The task. Would you print out all of the data exactly and keep the pictures out of it?

= = =

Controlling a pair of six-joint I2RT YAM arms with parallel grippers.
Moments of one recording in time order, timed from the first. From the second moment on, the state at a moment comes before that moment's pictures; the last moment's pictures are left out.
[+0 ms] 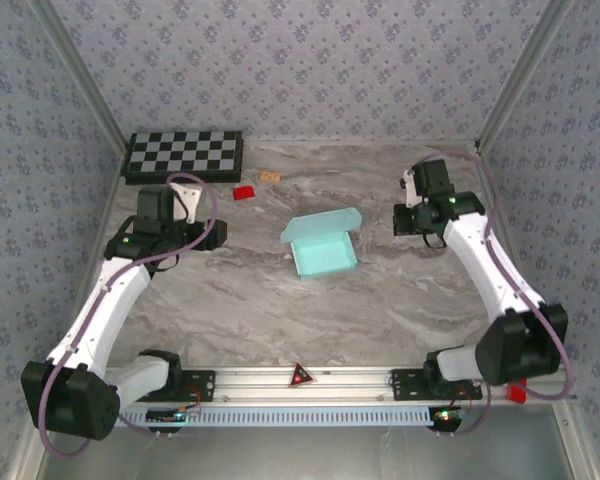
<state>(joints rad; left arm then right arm) -0.20 1.09 0.97 -0.64 0.19 -0.05 0.21 1.33 1.22 -0.89 -0.02 0.11</state>
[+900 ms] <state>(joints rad) -0.20 1.09 0.97 -0.63 0.19 -0.05 0.74 1.38 0.88 -0.32 0.17 0.02</state>
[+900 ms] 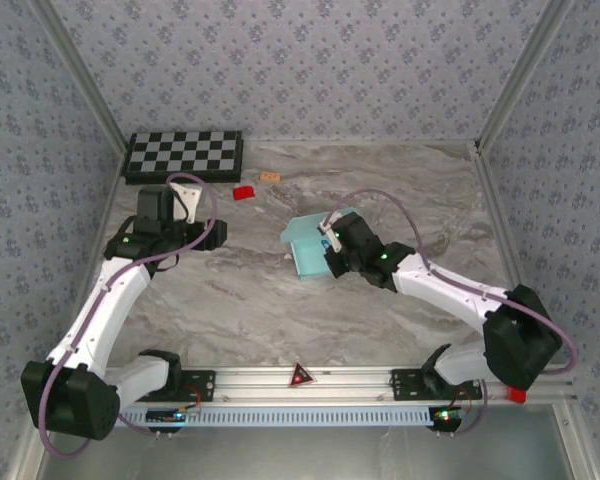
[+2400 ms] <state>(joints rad) -0.43 1.21 0.97 -0.58 0.20 -0.16 0.63 1.34 1.00 -0.47 0.24 0.07</state>
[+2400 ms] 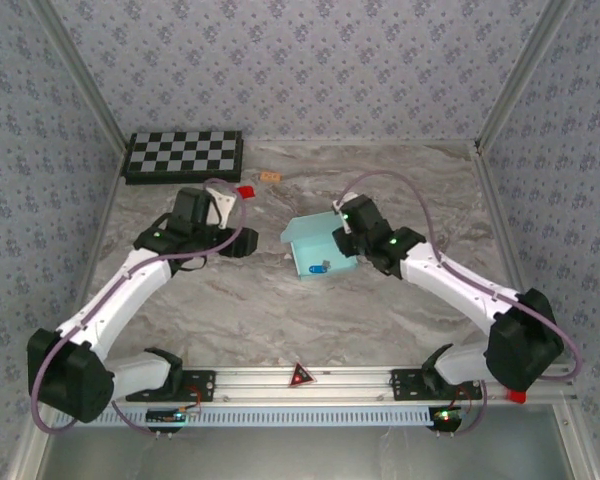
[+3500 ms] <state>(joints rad) -0.60 1.58 1.13 -0.40 0.23 -0.13 0.24 1.48 1.03 -0.43 -0.36 -0.16</state>
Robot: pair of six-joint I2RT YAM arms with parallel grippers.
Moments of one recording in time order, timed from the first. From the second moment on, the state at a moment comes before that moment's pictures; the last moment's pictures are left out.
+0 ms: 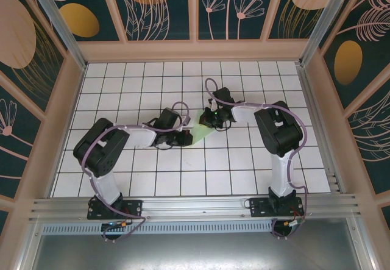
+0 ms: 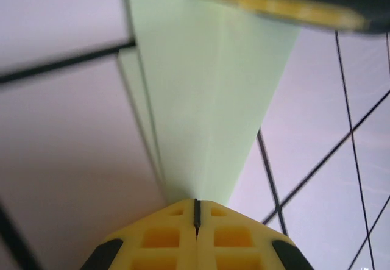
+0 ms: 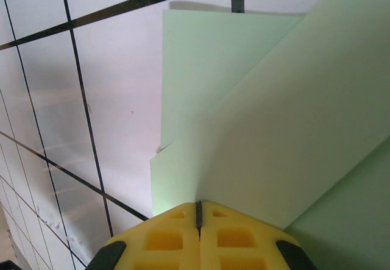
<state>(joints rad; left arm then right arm) -0.61 1.79 0.80 0.04 0.47 -0.53 0.51 2.02 1.18 -0.18 -0.50 0.71</state>
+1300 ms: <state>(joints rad) -0.61 1.81 0.90 0.03 0.32 -0.65 0.50 1.82 1.09 -0.19 -0.30 0.86</state>
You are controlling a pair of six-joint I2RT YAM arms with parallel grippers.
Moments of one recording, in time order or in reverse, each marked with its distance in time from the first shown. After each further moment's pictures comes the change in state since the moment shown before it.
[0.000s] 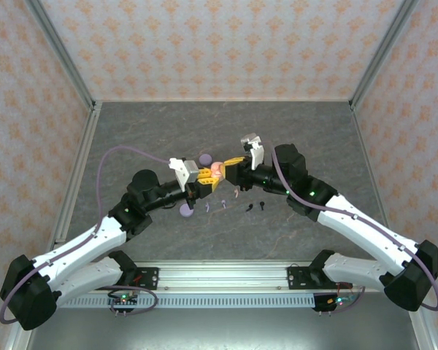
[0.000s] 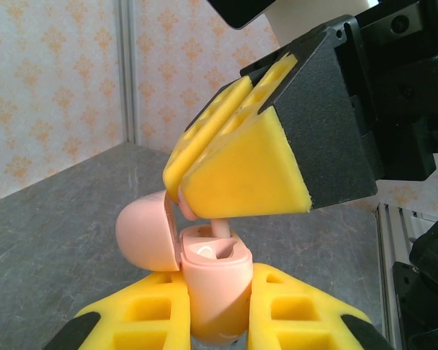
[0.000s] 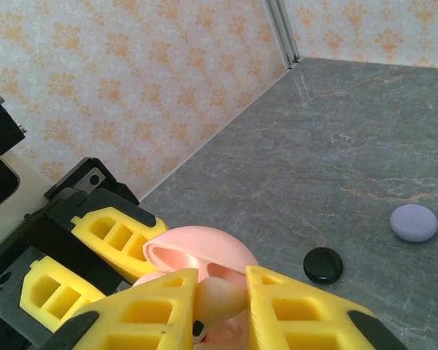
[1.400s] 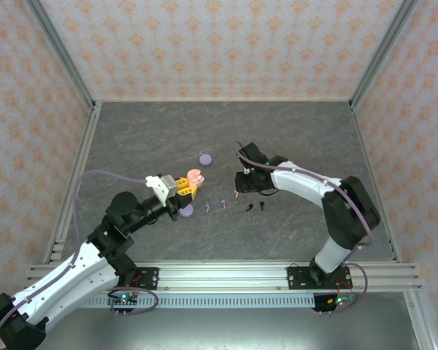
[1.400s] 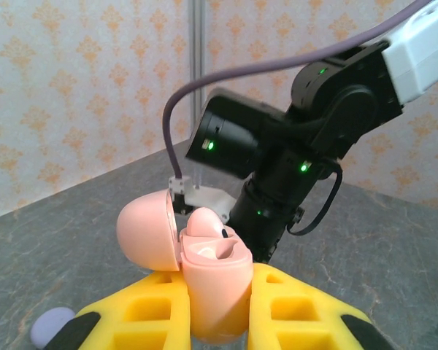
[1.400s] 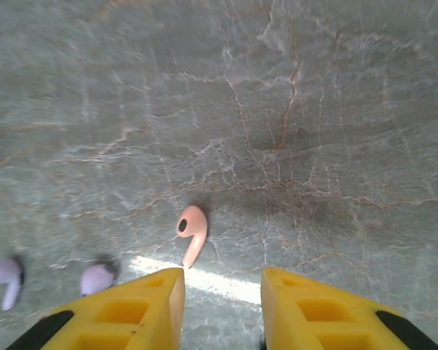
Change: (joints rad) left arm 0.000 -0.362 -0.161 -0.190 -0.210 0.054; right arm -0.127 0.612 0.149 -0.430 0.294 0.106
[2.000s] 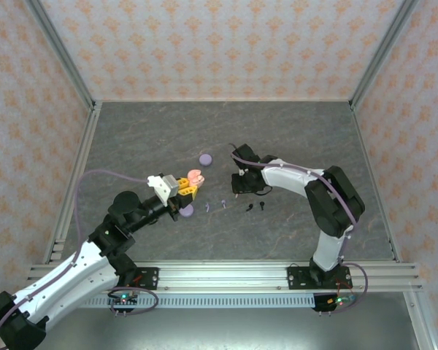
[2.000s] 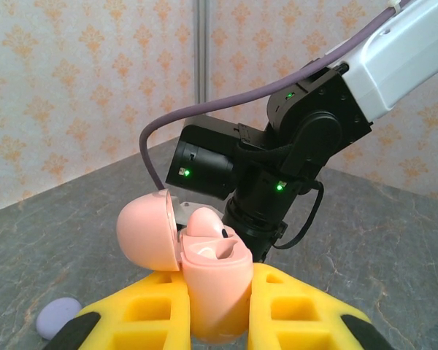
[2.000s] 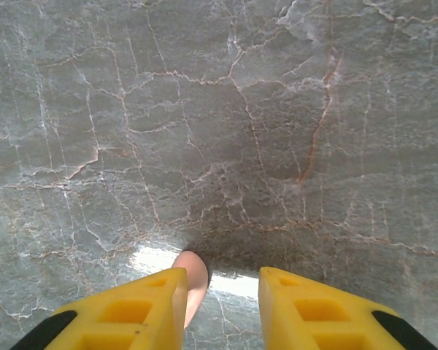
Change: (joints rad) left arm 0.000 0.021 -0.002 -0.002 -0.007 0.007; right arm 0.000 0.126 0.041 0.037 -0.022 0.000
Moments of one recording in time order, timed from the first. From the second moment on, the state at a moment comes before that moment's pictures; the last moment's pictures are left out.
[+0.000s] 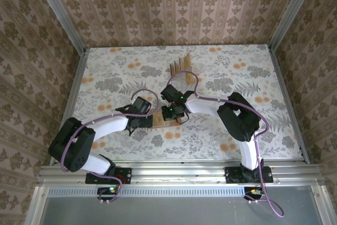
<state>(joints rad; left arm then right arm) -0.64 1.44 0.64 -0.39 -0.26 -0.49 0.78 2.00 1.32 -0.45 -0.16 0.55</state>
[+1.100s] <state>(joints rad) -0.65 1.41 0.65 -0.40 -0.25 -0.49 0.70 1.85 1.12 -0.41 -0.17 0.55</state>
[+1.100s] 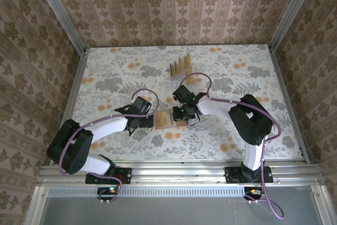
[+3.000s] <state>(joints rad) -0.67 1.48 0.66 -0.35 -0.23 -0.49 0.75 1.94 1.21 -0.40 -0.24 0.56</state>
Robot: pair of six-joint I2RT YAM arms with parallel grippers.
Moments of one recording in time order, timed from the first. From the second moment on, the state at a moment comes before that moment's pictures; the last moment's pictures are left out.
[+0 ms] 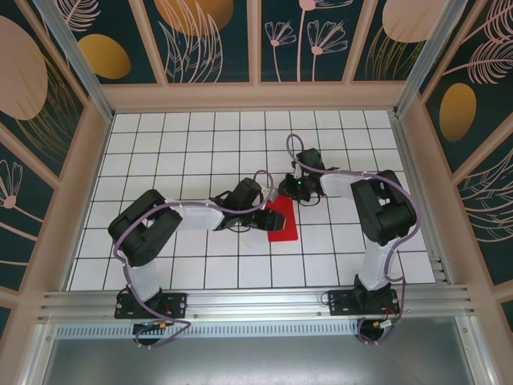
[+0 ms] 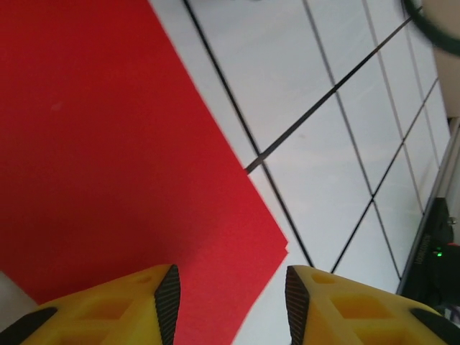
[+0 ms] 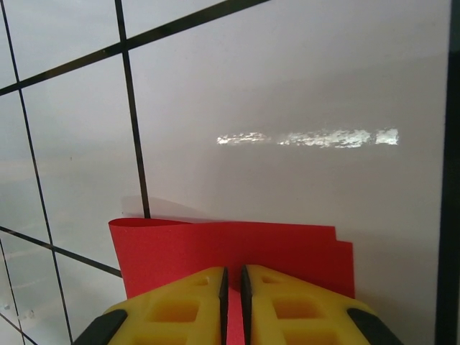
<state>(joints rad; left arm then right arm) -0.82 1.85 0.91 0.14 0.49 -0.63 0.43 1.87 1.02 -0.18 -0.39 0.62</state>
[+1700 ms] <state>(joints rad) -0.75 1.98 1.08 0.09 0.40 -0.69 0.55 1.41 0.53 -0.22 -0.34 0.80</state>
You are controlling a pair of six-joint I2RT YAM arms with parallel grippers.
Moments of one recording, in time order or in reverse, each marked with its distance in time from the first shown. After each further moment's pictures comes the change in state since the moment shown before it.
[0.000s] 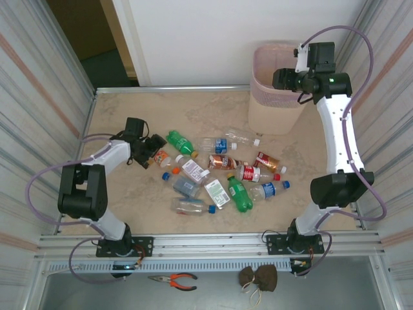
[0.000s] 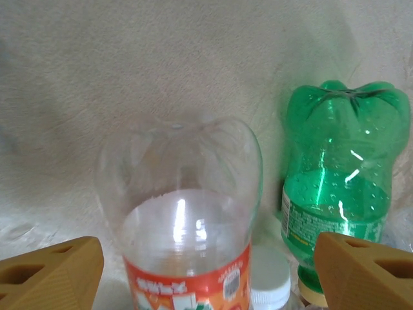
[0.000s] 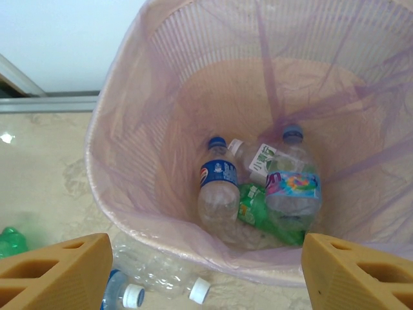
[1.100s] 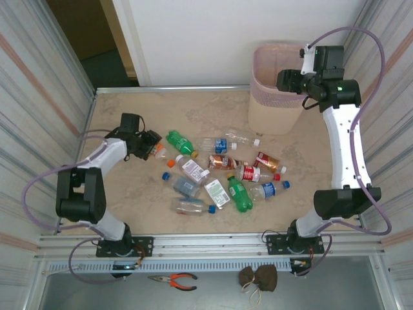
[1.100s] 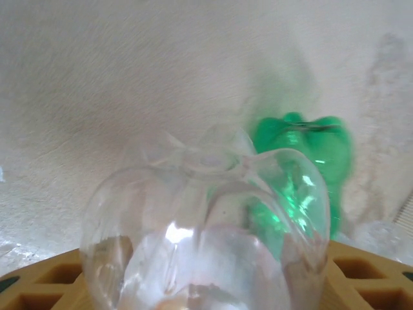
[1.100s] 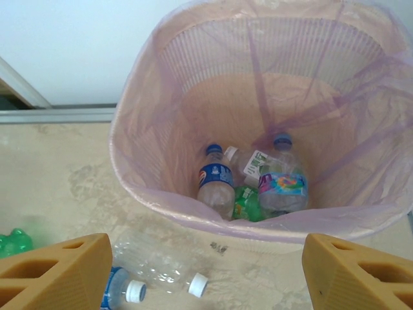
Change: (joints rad) left arm 0.027 -0.061 0.044 -0.002 -0.007 0.008; right arm 0.006 -0.115 -0.055 0.006 0.020 0.000
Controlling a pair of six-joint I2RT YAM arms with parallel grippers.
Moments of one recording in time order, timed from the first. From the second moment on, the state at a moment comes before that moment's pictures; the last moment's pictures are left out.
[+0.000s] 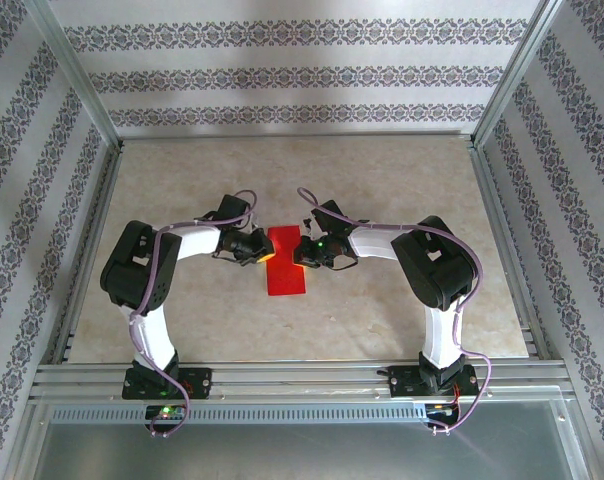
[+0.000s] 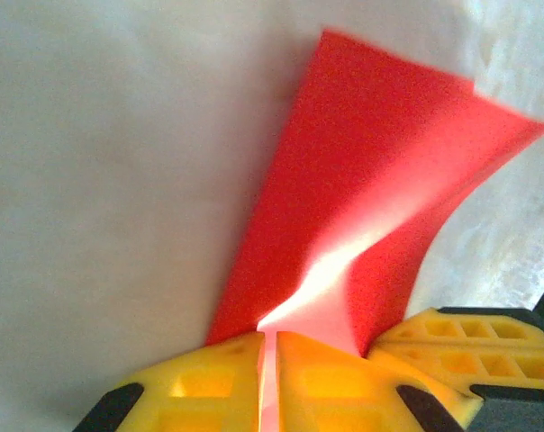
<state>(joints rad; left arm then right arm) -0.30 1.86 0.99 -0.22 0.53 -0.74 0.57 1.96 1.07 -0.17 -0.51 0.70</state>
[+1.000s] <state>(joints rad) -0.31 1.93 1.07 -0.18 0.48 -0.69 0.57 1.96 1.07 -0.17 -0.51 0.70</state>
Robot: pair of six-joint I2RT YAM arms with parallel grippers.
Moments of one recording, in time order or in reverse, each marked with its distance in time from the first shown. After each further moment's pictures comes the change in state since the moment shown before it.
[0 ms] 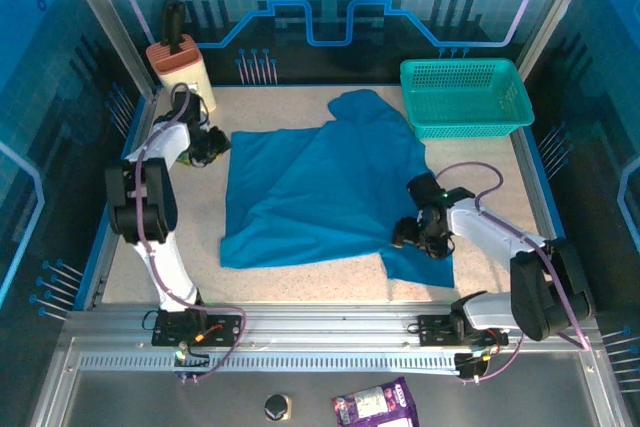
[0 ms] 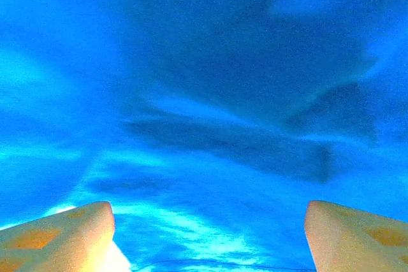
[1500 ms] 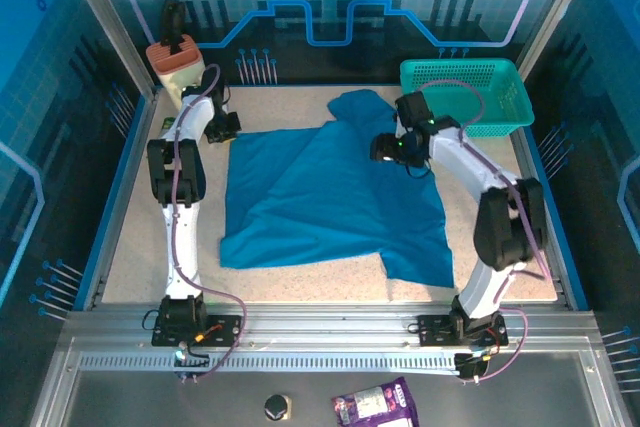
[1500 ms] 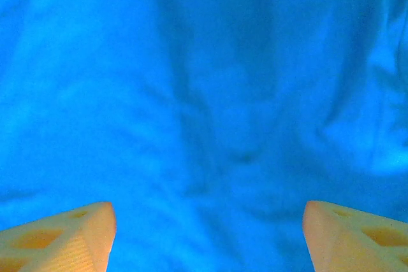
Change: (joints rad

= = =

Task result.
Controlling a pair of six-joint I2RT YAM arms with parallel grippers.
Moments of one recording in time order, timed from the first. From the second moment on, the state at a moment comes before that moment's pictures; the last moment's pictures are left out.
[+0 ms] 
<state>(joints rad; left arm then right arm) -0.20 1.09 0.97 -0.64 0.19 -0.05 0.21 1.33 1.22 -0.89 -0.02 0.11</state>
[+900 ms] <state>(joints rad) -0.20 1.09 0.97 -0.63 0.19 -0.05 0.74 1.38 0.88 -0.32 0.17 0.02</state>
[+900 ms] 
[+2400 ms] <state>(joints rad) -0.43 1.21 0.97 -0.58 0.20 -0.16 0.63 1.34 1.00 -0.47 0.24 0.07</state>
[+2400 ms] 
[+3500 ms] <state>(joints rad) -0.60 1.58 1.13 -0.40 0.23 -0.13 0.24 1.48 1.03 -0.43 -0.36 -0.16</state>
Robot: pair of six-joint I2RT YAM arms with parallel grippers.
Moments of one recording in time order, timed from the first. From the second moment on, the state at a moment comes before that moment's pictures; the last moment's pictures are left out.
+0 ms: 
+0 ms: 
+0 ms: 
<state>(joints rad; left arm then right arm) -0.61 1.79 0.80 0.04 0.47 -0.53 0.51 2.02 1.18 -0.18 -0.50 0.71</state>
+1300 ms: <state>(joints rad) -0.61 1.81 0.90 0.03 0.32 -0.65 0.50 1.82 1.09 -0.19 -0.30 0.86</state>
You are controlling a pair of six-joint I2RT YAM arms with parallel grippers.
Moments of one recording, in time order or in reverse, each marked with its distance in time from the first shown. After each further moment's pictures comes the change in state since the moment shown before it.
[0.000s] 
[0.000s] 
[0.000s] 
[1.400s] 
[1.400s] 
[1.400s] 
Change: (joints rad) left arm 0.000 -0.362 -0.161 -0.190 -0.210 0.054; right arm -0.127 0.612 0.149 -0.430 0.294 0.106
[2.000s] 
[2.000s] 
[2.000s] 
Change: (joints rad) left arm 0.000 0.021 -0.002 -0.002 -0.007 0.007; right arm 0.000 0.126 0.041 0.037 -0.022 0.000
Moments of one recording in time order, timed from the first. From the second moment on, the state at a moment comes before that moment's pictures; the last moment's pictures are left out.
[+0.000s] 
<state>(joints rad; left arm then right arm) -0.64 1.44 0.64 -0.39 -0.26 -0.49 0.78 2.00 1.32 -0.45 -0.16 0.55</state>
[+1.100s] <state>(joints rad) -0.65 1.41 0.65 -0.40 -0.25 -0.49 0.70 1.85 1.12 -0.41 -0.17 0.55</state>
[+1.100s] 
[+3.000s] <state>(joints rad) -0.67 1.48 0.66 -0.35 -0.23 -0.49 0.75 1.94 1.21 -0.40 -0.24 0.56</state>
Robot: pair of six-joint I2RT YAM arms with parallel grippers.
Moments of one recording in time order, timed from the first. From the second moment on, the state at a moment comes before that moment's pictures; the last moment's pictures are left out.
[+0 ms] 
[+0 ms] 
[+0 ms] 
<state>(joints rad; left arm then right arm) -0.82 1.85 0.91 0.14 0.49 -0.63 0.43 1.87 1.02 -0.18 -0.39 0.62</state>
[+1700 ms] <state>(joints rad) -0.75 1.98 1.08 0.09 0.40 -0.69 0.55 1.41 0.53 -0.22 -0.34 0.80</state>
You are controlling a pair of six-joint I2RT YAM arms with parallel grippers.
Moments of one recording, in time order or in reverse, each marked with its distance in time from the first shown. After each further moment's pictures comes the change in state since the moment shown before it.
[0.000s] 
[0.000s] 
[0.000s] 
[1.100s] 
[1.100s] 
[1.100s] 
Change: (joints rad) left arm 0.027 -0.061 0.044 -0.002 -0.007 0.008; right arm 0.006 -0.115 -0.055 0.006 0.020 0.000
Controlling a pair of six-joint I2RT YAM arms with parallel grippers.
Moments of one recording in time order, timed from the first. From the second moment on, the state at a moment comes before that moment's pictures; the last moment's pictures are left out.
[+0.000s] 
[+0.000s] 
<state>(joints rad; left arm then right arm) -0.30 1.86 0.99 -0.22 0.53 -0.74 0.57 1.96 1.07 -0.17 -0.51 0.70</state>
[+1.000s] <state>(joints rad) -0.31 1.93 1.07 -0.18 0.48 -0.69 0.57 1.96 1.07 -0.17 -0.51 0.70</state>
Robot: pair of six-joint I2RT YAM arms with parallel grippers.
Moments of one recording, in time order or in reverse, each marked with its distance in time from the first shown. After each further moment's pictures comes the change in state since the moment shown before it.
[0 ms] 
[0 ms] 
[1500 ms] 
[1500 ms] 
Change: (joints rad

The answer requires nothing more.